EXERCISE DIRECTIONS:
Please tally the lines below that contain the word "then" and reply with the total alone.

===== THE RECORDS =====

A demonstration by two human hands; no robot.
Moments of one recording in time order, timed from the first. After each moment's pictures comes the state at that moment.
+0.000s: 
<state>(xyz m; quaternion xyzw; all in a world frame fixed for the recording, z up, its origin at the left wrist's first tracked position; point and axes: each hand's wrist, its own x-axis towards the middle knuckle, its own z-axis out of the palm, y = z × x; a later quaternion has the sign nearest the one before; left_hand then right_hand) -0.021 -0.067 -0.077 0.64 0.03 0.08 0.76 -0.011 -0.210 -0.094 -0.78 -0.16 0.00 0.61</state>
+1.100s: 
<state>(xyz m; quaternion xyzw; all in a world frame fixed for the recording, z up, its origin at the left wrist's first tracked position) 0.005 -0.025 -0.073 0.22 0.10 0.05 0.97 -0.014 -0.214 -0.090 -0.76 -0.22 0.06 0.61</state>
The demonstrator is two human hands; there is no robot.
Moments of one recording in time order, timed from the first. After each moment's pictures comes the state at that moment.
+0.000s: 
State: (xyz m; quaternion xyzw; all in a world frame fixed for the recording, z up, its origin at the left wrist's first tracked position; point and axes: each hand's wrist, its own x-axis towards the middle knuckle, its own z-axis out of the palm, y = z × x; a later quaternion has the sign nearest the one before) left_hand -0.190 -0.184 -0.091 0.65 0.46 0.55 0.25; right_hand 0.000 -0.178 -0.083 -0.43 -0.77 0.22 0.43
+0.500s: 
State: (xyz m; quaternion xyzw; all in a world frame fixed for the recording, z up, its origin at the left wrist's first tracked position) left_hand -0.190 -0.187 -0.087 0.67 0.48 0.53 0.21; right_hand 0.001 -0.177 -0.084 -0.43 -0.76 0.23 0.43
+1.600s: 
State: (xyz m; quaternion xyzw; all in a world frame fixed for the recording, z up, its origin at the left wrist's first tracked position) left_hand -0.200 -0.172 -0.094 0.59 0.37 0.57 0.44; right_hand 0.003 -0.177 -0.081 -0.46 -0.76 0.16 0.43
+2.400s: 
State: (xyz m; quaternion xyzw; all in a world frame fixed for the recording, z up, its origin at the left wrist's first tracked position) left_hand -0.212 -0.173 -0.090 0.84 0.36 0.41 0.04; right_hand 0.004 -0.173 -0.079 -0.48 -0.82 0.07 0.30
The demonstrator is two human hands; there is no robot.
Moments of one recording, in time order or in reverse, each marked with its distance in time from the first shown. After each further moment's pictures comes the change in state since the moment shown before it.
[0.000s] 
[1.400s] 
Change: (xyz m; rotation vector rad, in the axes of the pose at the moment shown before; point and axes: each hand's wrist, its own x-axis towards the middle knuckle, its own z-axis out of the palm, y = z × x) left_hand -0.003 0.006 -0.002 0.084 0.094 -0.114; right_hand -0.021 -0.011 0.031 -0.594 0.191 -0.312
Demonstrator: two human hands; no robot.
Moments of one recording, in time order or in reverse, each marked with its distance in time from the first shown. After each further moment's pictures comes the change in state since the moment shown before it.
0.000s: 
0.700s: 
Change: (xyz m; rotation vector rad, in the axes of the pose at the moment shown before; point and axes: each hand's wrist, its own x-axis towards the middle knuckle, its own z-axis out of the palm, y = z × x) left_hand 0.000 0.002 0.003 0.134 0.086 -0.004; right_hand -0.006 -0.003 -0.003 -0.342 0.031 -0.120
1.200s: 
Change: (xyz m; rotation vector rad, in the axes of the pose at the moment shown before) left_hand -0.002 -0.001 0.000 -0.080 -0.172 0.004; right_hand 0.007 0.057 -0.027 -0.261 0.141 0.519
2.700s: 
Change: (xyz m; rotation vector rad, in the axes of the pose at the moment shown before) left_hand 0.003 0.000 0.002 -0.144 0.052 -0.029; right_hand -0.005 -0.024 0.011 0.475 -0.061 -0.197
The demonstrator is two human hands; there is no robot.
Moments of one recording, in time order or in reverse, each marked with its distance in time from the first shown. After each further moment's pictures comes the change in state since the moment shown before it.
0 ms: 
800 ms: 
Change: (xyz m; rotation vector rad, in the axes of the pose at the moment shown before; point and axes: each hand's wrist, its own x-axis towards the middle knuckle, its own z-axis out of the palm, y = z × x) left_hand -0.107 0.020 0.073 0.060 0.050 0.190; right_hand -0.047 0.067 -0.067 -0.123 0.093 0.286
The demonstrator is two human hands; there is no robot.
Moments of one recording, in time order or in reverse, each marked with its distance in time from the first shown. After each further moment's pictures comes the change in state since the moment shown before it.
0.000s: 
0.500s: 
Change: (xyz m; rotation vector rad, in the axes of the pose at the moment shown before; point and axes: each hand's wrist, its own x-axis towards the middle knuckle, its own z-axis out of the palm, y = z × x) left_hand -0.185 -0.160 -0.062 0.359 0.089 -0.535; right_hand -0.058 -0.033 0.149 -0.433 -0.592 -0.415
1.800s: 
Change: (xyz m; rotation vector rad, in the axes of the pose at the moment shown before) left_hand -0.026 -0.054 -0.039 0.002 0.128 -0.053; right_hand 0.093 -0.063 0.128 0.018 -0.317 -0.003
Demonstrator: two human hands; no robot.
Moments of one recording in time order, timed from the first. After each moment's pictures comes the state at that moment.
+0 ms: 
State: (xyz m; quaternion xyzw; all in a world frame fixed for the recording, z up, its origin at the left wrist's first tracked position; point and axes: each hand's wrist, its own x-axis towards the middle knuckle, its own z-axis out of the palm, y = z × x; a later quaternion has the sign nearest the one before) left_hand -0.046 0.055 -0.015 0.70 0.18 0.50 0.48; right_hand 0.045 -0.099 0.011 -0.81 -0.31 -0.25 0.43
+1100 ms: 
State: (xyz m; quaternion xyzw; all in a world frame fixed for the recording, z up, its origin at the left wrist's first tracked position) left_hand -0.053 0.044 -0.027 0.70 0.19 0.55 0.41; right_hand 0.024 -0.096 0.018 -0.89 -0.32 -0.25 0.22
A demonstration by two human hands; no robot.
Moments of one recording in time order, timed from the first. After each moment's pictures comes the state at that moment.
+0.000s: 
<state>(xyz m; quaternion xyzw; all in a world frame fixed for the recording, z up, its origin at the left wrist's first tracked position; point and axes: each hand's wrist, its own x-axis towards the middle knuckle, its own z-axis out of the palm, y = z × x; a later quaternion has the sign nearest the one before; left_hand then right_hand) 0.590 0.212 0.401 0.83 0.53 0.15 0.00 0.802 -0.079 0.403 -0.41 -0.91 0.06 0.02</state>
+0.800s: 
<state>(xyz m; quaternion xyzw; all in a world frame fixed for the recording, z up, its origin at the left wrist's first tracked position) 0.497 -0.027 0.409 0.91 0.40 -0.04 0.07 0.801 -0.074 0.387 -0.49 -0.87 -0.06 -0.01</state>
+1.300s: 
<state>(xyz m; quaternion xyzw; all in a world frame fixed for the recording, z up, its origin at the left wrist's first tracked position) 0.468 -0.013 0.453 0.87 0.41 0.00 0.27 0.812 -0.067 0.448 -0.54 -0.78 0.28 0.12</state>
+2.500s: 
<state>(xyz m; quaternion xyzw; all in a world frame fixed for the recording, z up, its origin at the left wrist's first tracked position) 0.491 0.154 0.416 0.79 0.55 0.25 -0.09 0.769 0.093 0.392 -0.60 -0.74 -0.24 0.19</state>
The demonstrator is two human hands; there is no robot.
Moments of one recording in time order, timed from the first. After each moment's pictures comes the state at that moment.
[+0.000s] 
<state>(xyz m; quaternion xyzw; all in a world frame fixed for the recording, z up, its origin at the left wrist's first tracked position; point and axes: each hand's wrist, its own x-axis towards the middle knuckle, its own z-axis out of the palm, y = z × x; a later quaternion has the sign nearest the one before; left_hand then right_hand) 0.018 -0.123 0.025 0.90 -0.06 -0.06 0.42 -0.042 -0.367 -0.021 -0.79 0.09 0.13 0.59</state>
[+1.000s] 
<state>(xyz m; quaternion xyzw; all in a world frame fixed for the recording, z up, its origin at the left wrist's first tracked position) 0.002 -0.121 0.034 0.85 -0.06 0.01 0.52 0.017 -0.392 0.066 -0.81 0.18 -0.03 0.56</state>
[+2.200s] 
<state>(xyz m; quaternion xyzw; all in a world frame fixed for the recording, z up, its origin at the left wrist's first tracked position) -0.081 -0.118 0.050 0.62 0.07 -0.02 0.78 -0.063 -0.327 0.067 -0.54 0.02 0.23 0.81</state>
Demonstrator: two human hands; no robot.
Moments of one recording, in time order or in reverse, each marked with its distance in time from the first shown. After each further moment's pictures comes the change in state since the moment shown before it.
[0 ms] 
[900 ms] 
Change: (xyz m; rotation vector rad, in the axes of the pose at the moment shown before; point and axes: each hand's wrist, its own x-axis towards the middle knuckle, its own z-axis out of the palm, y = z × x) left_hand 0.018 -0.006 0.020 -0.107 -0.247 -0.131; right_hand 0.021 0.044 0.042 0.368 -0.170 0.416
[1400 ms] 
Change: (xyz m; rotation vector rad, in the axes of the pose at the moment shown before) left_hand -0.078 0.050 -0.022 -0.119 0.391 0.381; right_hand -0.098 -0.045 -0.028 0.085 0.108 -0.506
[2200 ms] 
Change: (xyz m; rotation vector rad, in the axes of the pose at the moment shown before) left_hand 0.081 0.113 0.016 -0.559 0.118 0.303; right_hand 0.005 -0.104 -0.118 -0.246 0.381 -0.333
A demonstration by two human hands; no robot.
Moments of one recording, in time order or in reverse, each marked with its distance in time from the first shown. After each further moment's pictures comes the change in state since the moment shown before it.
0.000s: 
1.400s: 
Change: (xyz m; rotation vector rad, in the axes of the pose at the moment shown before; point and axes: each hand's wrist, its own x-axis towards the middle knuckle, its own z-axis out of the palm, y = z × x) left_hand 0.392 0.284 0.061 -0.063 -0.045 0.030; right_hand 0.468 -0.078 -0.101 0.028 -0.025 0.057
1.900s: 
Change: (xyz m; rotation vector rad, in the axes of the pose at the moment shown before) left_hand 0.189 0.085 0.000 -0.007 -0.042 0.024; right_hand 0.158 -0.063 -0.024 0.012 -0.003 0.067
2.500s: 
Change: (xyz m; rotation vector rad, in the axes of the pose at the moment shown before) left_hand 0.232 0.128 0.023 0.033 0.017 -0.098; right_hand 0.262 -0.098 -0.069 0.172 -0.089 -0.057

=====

WRITTEN SOLUTION:
3